◆ MATERIAL FOR THIS EXERCISE

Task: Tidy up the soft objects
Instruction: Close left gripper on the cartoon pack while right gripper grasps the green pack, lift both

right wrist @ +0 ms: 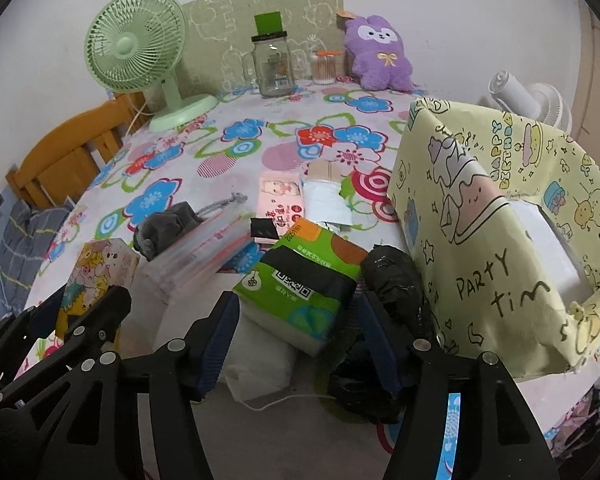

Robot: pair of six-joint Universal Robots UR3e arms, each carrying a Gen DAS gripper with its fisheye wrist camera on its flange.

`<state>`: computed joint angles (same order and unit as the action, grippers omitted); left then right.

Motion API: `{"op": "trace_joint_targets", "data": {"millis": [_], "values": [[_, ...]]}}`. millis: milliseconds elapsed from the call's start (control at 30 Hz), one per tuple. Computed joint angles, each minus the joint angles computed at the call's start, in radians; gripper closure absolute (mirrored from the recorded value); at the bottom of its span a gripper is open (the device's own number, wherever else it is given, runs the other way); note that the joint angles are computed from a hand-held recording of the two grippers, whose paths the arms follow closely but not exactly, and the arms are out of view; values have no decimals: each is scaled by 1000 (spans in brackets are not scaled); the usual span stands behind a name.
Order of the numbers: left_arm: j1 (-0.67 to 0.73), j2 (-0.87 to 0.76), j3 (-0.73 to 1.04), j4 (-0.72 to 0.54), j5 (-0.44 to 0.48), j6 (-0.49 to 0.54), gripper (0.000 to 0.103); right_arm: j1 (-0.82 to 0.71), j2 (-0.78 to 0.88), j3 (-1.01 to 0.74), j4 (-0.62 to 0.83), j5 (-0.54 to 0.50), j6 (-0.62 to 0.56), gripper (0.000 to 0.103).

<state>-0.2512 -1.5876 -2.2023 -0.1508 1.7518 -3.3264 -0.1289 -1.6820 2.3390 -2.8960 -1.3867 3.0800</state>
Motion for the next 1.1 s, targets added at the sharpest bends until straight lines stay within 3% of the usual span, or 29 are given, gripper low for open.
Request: {"op": "trace_joint_targets", "data": {"millis": [267,567,1100], "values": [[35,-39,7,6,-22,14,56,7,77,-37,-32,28,10,39],[36,-73,27,10,-50,28,56,30,112,-62,-45,23,-13,72],[-31,-9,65,-35,24,1,56,-29,-30,-35,24,118,-68,79]]}}
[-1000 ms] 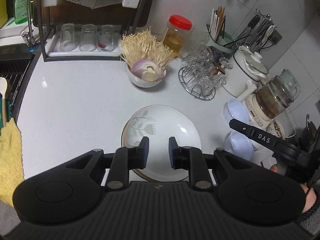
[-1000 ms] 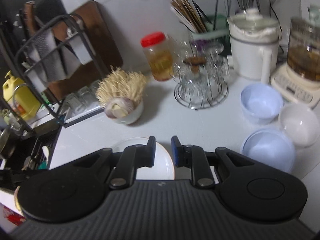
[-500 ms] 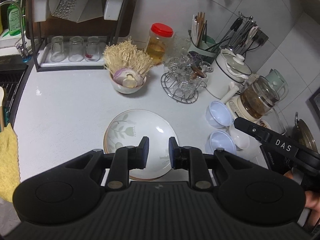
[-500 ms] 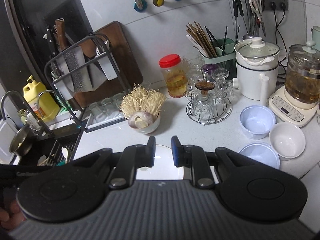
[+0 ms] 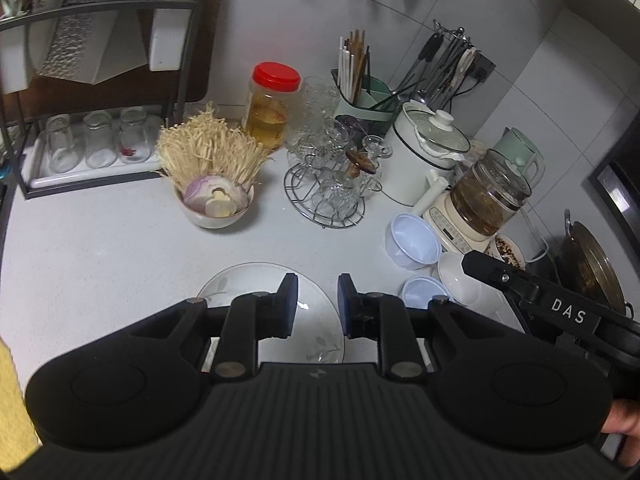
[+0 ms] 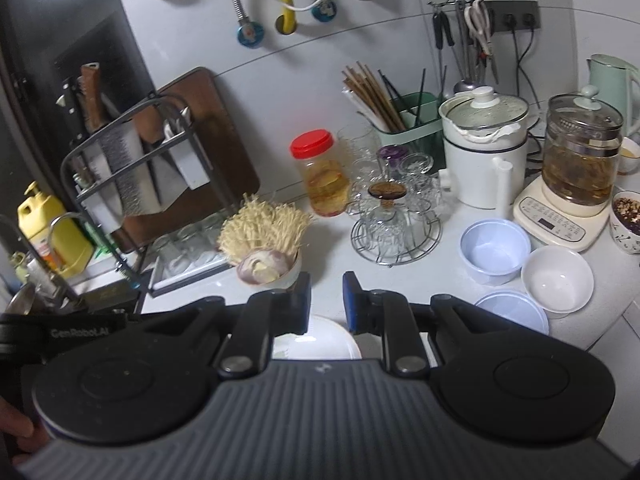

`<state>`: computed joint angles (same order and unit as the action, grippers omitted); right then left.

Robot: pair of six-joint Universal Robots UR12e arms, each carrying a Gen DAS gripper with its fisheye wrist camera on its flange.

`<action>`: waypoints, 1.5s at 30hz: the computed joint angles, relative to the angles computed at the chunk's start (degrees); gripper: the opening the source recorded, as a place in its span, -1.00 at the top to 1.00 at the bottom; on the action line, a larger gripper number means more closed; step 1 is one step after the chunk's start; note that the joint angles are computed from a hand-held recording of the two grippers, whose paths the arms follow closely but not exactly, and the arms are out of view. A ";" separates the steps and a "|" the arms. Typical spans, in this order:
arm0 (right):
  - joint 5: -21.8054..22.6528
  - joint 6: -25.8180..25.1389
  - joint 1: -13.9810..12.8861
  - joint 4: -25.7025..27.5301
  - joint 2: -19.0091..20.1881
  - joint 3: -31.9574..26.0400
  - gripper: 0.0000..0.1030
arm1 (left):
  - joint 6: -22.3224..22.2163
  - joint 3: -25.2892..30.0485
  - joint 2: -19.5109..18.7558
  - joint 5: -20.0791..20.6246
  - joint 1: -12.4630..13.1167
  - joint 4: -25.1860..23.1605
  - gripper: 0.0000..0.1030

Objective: Organize plates and bowls
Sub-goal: 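Move both grippers toward the translucent light blue plastic bowl, then close both grippers on the rim of the light blue bowl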

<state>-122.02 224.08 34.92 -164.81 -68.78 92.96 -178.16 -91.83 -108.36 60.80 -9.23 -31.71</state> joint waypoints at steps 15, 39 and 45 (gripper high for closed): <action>-4.72 10.21 -2.04 8.20 -2.97 3.67 0.58 | 4.07 7.68 -6.94 -2.95 -3.62 -5.94 -0.04; 18.24 6.41 -14.49 6.83 -7.14 17.84 0.18 | -5.35 18.56 -19.29 -1.50 -12.30 -17.54 -0.01; 21.06 5.30 -15.85 4.93 -6.14 18.72 0.46 | -8.63 20.36 -21.40 0.46 -12.89 -18.57 0.39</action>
<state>-100.97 229.39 19.07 -159.88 -74.92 111.67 -186.79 -71.47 -129.76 61.26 -22.12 -50.28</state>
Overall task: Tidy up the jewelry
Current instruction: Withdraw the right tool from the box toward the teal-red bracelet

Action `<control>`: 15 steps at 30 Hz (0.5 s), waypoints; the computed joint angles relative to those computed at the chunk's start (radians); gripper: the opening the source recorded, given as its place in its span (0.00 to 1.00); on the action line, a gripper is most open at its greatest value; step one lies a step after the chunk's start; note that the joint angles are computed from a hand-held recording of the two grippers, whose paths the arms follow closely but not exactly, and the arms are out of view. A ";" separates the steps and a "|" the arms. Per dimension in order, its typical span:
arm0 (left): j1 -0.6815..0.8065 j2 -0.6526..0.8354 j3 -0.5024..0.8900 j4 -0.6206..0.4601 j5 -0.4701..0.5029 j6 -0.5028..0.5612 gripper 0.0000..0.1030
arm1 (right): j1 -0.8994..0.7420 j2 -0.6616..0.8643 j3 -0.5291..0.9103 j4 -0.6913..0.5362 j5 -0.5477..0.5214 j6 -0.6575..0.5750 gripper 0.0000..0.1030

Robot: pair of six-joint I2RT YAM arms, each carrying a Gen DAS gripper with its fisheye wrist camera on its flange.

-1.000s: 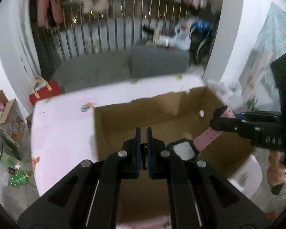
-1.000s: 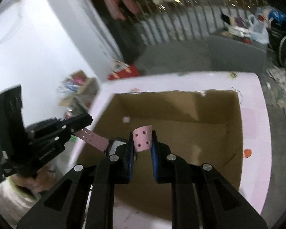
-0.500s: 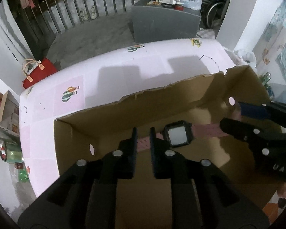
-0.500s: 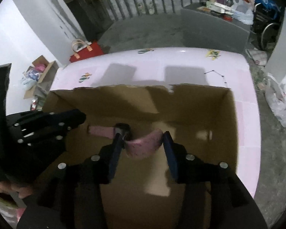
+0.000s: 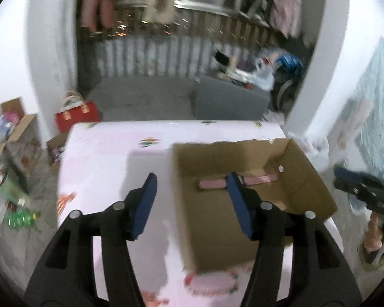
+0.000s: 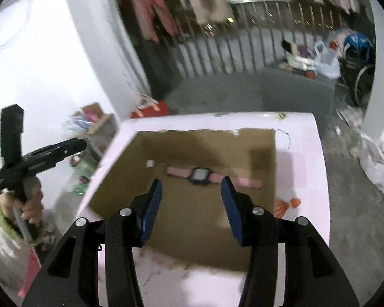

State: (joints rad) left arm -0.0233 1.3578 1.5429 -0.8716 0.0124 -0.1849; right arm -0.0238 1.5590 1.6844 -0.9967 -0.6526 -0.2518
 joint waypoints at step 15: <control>-0.309 -0.145 -0.645 0.201 -0.385 -0.190 0.59 | 0.227 -0.319 -0.658 0.237 0.165 0.100 0.34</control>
State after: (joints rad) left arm -0.3324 1.2125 0.8981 -0.6706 -0.3724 -0.3754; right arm 0.2028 1.2401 1.0262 -0.7593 -0.4879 -0.1513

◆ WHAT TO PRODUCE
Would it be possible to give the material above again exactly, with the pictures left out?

◆ EXERCISE SOLUTION
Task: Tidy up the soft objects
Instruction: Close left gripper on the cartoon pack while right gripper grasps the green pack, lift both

right wrist @ +0 ms: 

Robot: pair of six-joint Universal Robots UR3e arms, each carrying a Gen DAS gripper with its fisheye wrist camera on its flange.

`<state>`: computed joint angles (same order and unit as the action, grippers omitted); left then right.

Motion API: `{"op": "trace_joint_targets", "data": {"millis": [_], "values": [[_, ...]]}}`. millis: milliseconds elapsed from the call's start (control at 30 Hz), one per tuple. Computed joint angles, each minus the joint angles computed at the call's start, in radians; gripper closure absolute (mirrored from the recorded value); at the bottom of its span a gripper is open (the device's own number, wherever else it is given, runs the other way); note that the joint angles are computed from a hand-held recording of the two grippers, whose paths the arms follow closely but not exactly, and the arms are out of view; values have no decimals: each is scaled by 1000 (spans in brackets are not scaled); the usual span stands behind a name.
Order of the numbers: left_arm: j1 (-0.67 to 0.73), j2 (-0.87 to 0.76), j3 (-0.73 to 1.04), j4 (-0.72 to 0.54), j5 (-0.44 to 0.48), j6 (-0.49 to 0.54), gripper (0.000 to 0.103); right_arm: j1 (-0.82 to 0.71), j2 (-0.78 to 0.88), j3 (-1.01 to 0.74), j4 (-0.62 to 0.83), j5 (-0.54 to 0.50), j6 (-0.62 to 0.56), gripper (0.000 to 0.103).

<state>-0.2512 -1.5876 -2.2023 -0.1508 1.7518 -3.3264 -0.1289 -1.6820 2.3390 -2.8960 -1.3867 3.0800</state>
Motion for the next 1.1 s, targets added at the sharpest bends until straight lines stay within 3% of the usual span, or 29 are given, gripper low for open.
Request: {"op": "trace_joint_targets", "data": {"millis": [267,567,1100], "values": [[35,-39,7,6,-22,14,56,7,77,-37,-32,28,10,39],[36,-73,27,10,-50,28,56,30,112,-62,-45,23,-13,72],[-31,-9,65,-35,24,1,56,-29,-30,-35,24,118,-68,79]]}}
[-1000 ms] 
[-1000 ms] 
[-500 ms] 
[-500 ms] 
[+0 ms] 
[+0 ms] 

`<state>`: computed joint angles (same order and unit as the action, grippers omitted); right then left.

Robot: pair of six-joint Universal Robots UR12e arms, each carrying a Gen DAS gripper with its fisheye wrist camera on its flange.

`<action>`: waypoints, 1.5s at 30hz: the computed joint angles, relative to the angles computed at the chunk's start (degrees); gripper: the opening the source recorded, as a place in its span, -1.00 at the top to 1.00 at the bottom; on the action line, a larger gripper number means more closed; step 1 is one step after the chunk's start; note that the joint angles are computed from a hand-held recording of the two grippers, whose paths the arms follow closely but not exactly, and the arms are out of view. A ";" separates the steps and a "|" the arms. Typical spans, in this order:
arm0 (right):
  - joint 5: -21.8054..22.6528
  - joint 6: -25.8180..25.1389
  - joint 1: -13.9810..12.8861
  - joint 4: -25.7025..27.5301
  - joint 2: -19.0091..20.1881
  - joint 3: -31.9574..26.0400
  - gripper: 0.0000..0.1030
arm1 (left):
  - joint 6: -22.3224..22.2163
  - joint 3: -25.2892..30.0485
  - joint 2: -19.5109..18.7558
  - joint 5: -20.0791..20.6246
  - joint 1: -12.4630..13.1167
  - joint 4: -25.1860..23.1605
  - gripper: 0.0000..0.1030

Objective: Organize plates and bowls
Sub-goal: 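Move both grippers toward the translucent light blue plastic bowl, then close both grippers on the rim of the light blue bowl
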
<state>-122.02 224.08 34.92 -164.81 -68.78 92.96 -178.16 -91.83 -108.36 60.80 -9.23 -31.71</state> joint waypoints at steps 15, 39 and 45 (gripper high for closed): <action>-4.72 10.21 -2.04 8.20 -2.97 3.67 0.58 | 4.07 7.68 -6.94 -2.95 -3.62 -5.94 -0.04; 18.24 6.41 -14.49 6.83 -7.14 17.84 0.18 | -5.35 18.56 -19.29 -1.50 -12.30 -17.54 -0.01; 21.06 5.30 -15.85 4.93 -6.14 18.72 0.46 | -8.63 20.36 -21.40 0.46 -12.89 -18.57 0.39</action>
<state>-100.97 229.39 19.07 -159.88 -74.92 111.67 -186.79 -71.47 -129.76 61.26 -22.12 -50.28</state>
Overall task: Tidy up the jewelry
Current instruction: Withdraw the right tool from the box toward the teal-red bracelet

Action `<control>`: 15 steps at 30 Hz (0.5 s), waypoints; the computed joint angles relative to those computed at the chunk's start (radians); gripper: the opening the source recorded, given as its place in its span (0.00 to 1.00); on the action line, a gripper is most open at its greatest value; step one lies a step after the chunk's start; note that the joint angles are computed from a hand-held recording of the two grippers, whose paths the arms follow closely but not exactly, and the arms are out of view. A ";" separates the steps and a "|" the arms. Per dimension in order, its typical span:
arm0 (left): j1 -0.6815..0.8065 j2 -0.6526..0.8354 j3 -0.5024..0.8900 j4 -0.6206..0.4601 j5 -0.4701..0.5029 j6 -0.5028..0.5612 gripper 0.0000..0.1030
arm1 (right): j1 -0.8994..0.7420 j2 -0.6616..0.8643 j3 -0.5291..0.9103 j4 -0.6913..0.5362 j5 -0.5477..0.5214 j6 -0.6575..0.5750 gripper 0.0000..0.1030

Robot: pair of six-joint I2RT YAM arms, each carrying a Gen DAS gripper with its fisheye wrist camera on its flange.

-1.000s: 
-1.000s: 
-0.500s: 
-0.500s: 
+0.000s: 
+0.000s: 

State: (joints rad) left arm -0.0233 1.3578 1.5429 -0.8716 0.0124 -0.1849; right arm -0.0238 1.5590 1.6844 -0.9967 -0.6526 -0.2518
 joint waypoints at step 15: <control>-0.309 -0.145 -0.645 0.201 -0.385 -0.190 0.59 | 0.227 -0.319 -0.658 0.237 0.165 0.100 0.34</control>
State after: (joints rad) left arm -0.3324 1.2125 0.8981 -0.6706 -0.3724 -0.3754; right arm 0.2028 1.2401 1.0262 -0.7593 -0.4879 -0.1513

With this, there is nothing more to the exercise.